Is your client data safe? According to the FBI, hackers have begun attacking law firms at an increasing rate as it is an optimal way to obtain economic, personal and personal security-related information. A recent article in the Texas Bar Journal entitled “Keeping Client Data and Your Law License Secure,” highlights the intense evolution of the practice of law in regards to technology and the security measures required to protect client data and maintain client confidentiality. Moreover, the ethics rules have evolved so that a competent lawyer is one who understands the benefits and disadvantages of technology. The article suggests that the use of encryption software is to protect law firm data and indicates that there are encryption tools available via the Internet that are easy to use and allow any attorney to encrypt all client data on his or her hard drive. Technology 101 may be a new course for lawyers, but it is certainly one in which we must all enroll!

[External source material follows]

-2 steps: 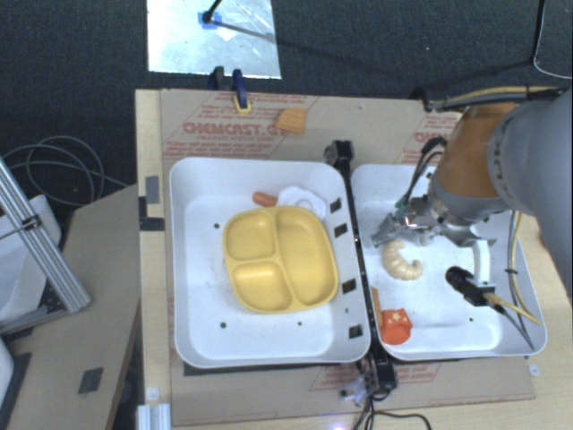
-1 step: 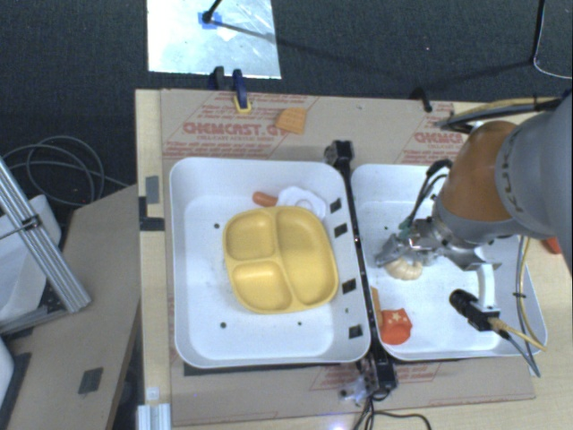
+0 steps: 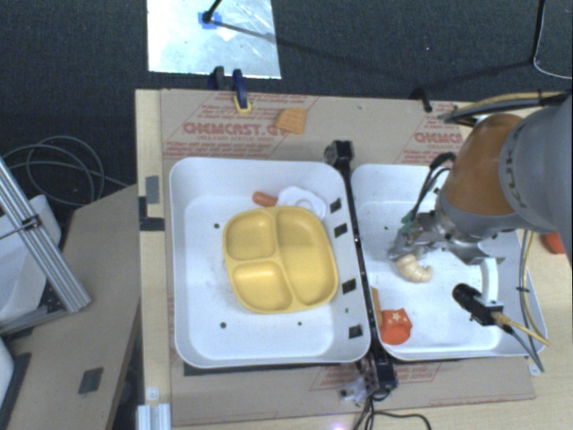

Subsidizing Legal Relocation
In an age where there is no shortage of attorneys in most urban areas, certain rural communities remain under-served when it comes to access to legal services. South Dakota aims to change that in their state with a new law passed in March. Under the new pilot program, South Dakota will pay up to sixteen lawyers a $12,000 subsidy per year to practice in rural areas. As part of the arrangement, the attorneys will have to work in a county with a population of 10,000 or less and make a firm five-year commitment to the program.
South Dakota recognizes a problem that other states may also face with an overwhelming proportion of their attorney population residing in urban areas while a significant portion of the population reside in rural areas. Only two percent of lawyers nationwide practice in rural areas while close to 20 percent of the population resides in such areas. Access to legal services in rural areas is an issue that lawmakers continue to confront. While it remains to be seen whether South Dakota’s approach will be successful or adopted in other states, it is clear that at least one state is taking note of the shortage of lawyers in rural communities.